I don't get this, Watson might not be able to provide new levels of understanding but it still does a much better job than current search engines, so why do you think it cannot live up to the hype? Why do you think that it is not a significant improvement? What makes you think the approach is wrong? I need some clarifications :)

>but it still does a much better job than current search engines

Does it?

If you query Google with a Jeopardy style question you won't have a valid answer as the first result, so at least for this particular application, yes it does a better job.

I'm sure there are plenty of reason to believe that this cannot be generalized to real world problem but no one here has given these reasons. So I am not really sure why people claim that it might not live up the the hype. (And I would genuinely like to understand).

Watson is trained for answering those questions ,google is not. this is why some one can pee all his urine into a small cococola bottle on the ground from upstairs while others can,t:he trained himself and practiced a lot. if you need Watson help you with other things, you need to train him again.that's why you need apps for: do the training. you will find there's nothing different with training a SAS or R program. you are still on your own. there's no help you can get from Watson
Regarding Watson's speed on Jeopardy, that was certainly a big advantage for it. However, consider that no matter how fast it is, a machine that "only" gets 50% of the questions right after it buzzes in (which would be an amazing accomplishment already) would lose the game horribly. That it won so solidly shows that it goes well beyond mere speed.
From the consumer's end, we expect computers to produce accurate calculations almost always. If a calculator produced the wrong answer to a basic mathematical function we would throw it out.

Humans are error prone, even when doing things they know and are good at.

Artificial intelligence is marketed as being a machine that is as smart as a human, but somehow we infer that because AI is a machine it will not make human mistakes. Mistakes are what produces learning.

The question becomes, do we only release AI for public use when it is assigned to a narrow range of problems and trained to 99.9% accuracy? Or does a consumer just throw AI at unknown, or even non trainable, problems and we take the result with a grain of salt? (Non trainable being something like predicting the value of the S&P 500 in 24 months.)

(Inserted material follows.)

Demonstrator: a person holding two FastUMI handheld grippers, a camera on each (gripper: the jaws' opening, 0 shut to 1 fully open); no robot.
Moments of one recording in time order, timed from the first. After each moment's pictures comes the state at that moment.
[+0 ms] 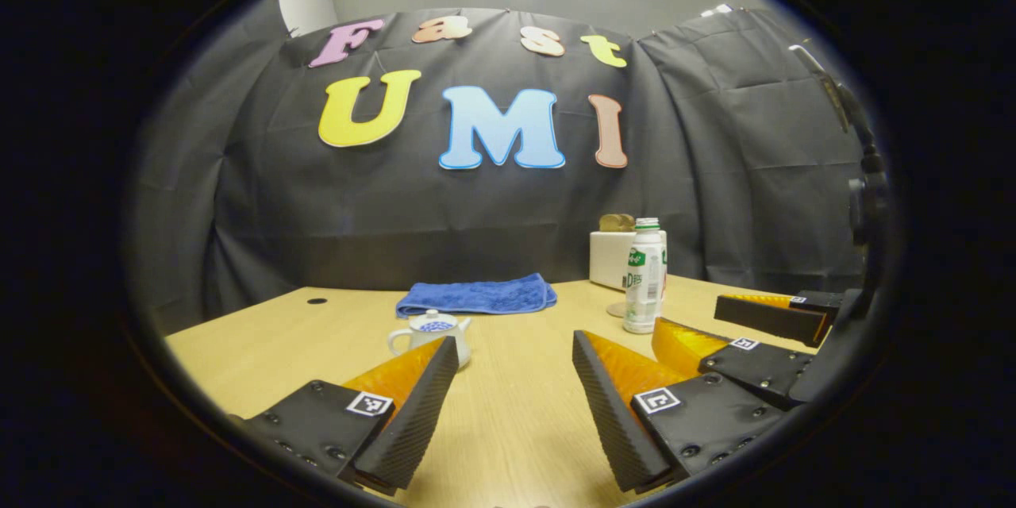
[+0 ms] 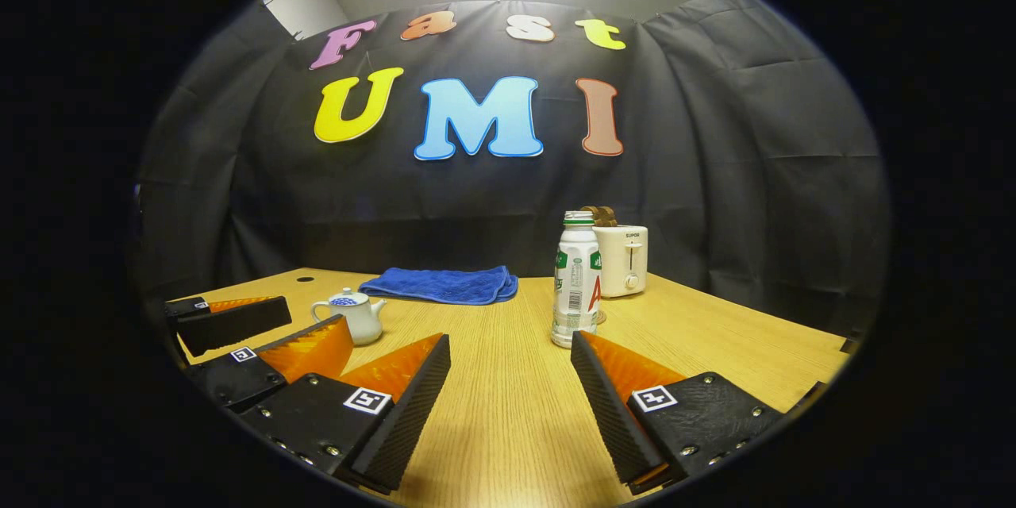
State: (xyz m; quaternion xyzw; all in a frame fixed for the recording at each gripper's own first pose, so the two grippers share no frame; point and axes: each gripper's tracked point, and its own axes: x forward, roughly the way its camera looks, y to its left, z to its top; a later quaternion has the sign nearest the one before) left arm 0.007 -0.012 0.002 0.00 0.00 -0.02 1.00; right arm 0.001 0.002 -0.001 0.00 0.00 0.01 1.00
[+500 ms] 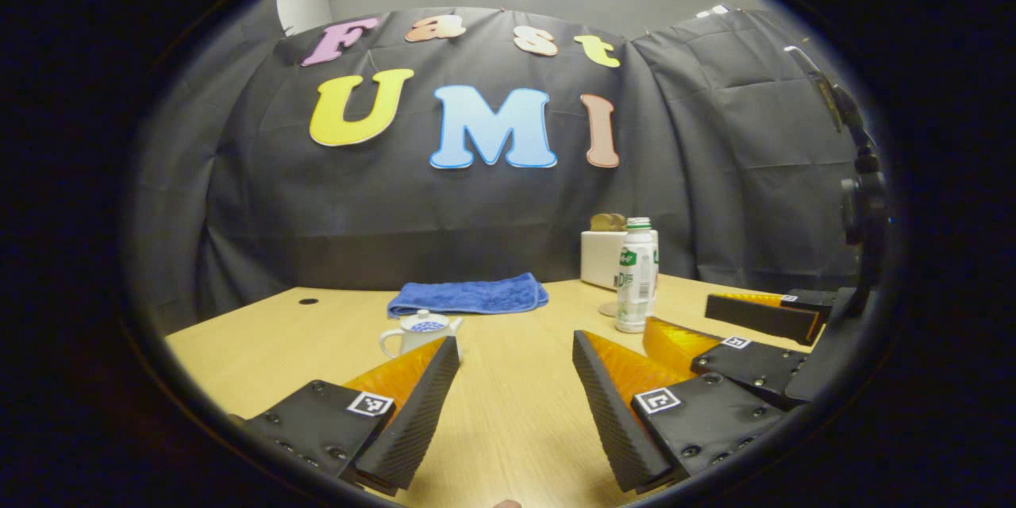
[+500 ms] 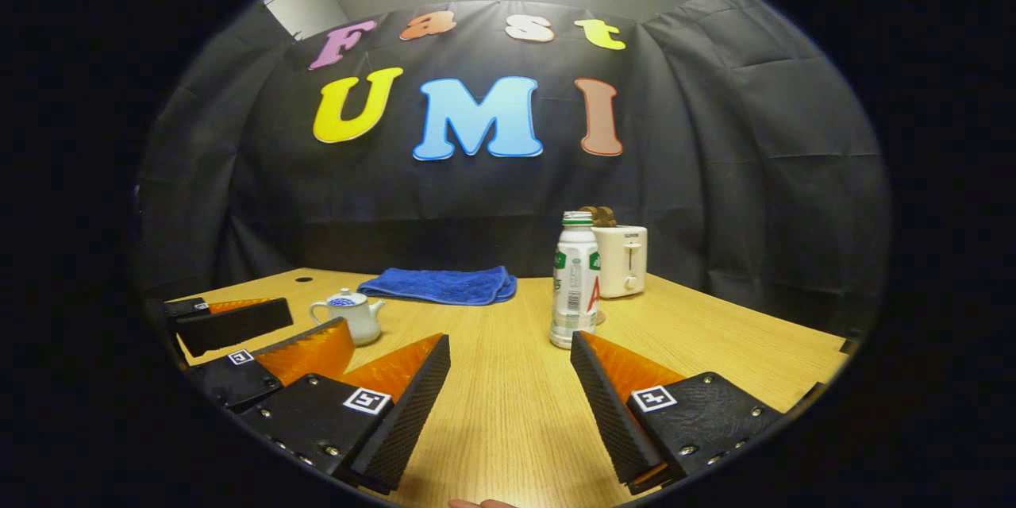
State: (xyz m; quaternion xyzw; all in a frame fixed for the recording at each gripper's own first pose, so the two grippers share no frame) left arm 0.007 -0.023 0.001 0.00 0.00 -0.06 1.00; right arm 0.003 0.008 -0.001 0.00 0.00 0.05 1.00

Perhaps a new words will be formed to describe AI, its behavior, accuracy, and experience? For now there is a lot of "one size fits all" and "holy grail" seeking. Big companies with armies of sales people seem to prefer this.

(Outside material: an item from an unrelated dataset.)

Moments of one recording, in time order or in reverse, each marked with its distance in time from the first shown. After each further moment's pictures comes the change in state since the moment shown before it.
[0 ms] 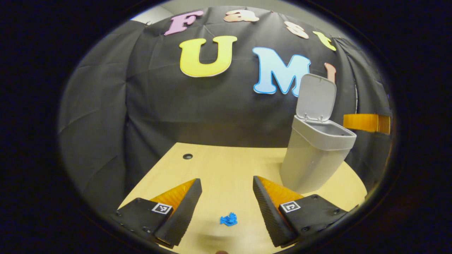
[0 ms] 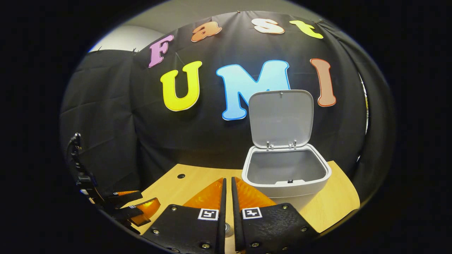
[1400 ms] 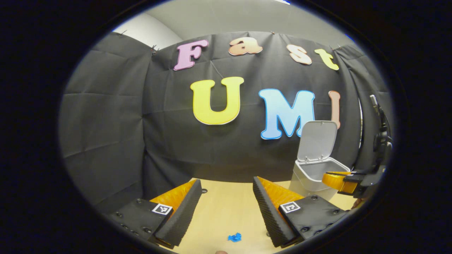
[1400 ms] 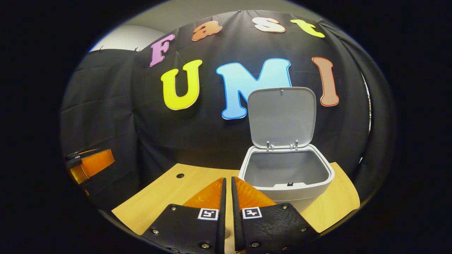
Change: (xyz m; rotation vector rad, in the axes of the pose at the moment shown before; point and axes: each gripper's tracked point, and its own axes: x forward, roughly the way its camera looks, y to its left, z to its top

I think a search engine is the appropriate metaphor. Google's first result isn't always what you're looking for, but if you have no idea where to start, you can just type some words and Google will give you 10 pretty good ideas. You can then easily know if those 10 ideas are what you needed, or at least have a better idea of how to modify your query.

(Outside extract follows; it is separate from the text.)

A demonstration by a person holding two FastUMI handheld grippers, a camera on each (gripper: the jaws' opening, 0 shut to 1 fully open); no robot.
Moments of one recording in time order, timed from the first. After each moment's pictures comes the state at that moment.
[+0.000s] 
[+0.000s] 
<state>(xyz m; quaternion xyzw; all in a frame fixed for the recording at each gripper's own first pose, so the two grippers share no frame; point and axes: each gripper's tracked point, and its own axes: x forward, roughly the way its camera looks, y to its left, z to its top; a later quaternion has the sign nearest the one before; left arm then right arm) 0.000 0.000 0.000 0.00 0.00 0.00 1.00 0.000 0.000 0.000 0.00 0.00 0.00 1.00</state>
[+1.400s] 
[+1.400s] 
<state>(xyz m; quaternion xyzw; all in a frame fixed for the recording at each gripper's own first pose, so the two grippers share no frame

Watson, I think, will be the same way. Say for medical diagnoses - you don't just feed it observations and prescribe whatever it says. But if you want to ask about an unusual combinations of symptoms you've never encountered, it'll come back with something you can then go research. How you could make that connection before systems like Watson or Google (or similar medically-focussed systems if they exist) is beyond me - but they'll probably never replace the doctor's judgement. They're just a tool and should be treated that way.

Watson can even come back with a suggestion of further tests to do.
Watson is is now only a search engine you need to train and define your own domain models and logics in side the App. The bloom depends on wether there can be enough Apps on the platform. Remember: those Apps are enterprise level and will always be developed by companies. Why don't these companies just deploy their app in other clouds and connect with a 'siri' like voice interface? I can't see any values inside this platform. Vertical search and IP is not hard for developers today. Small companies can do that without IBM's help.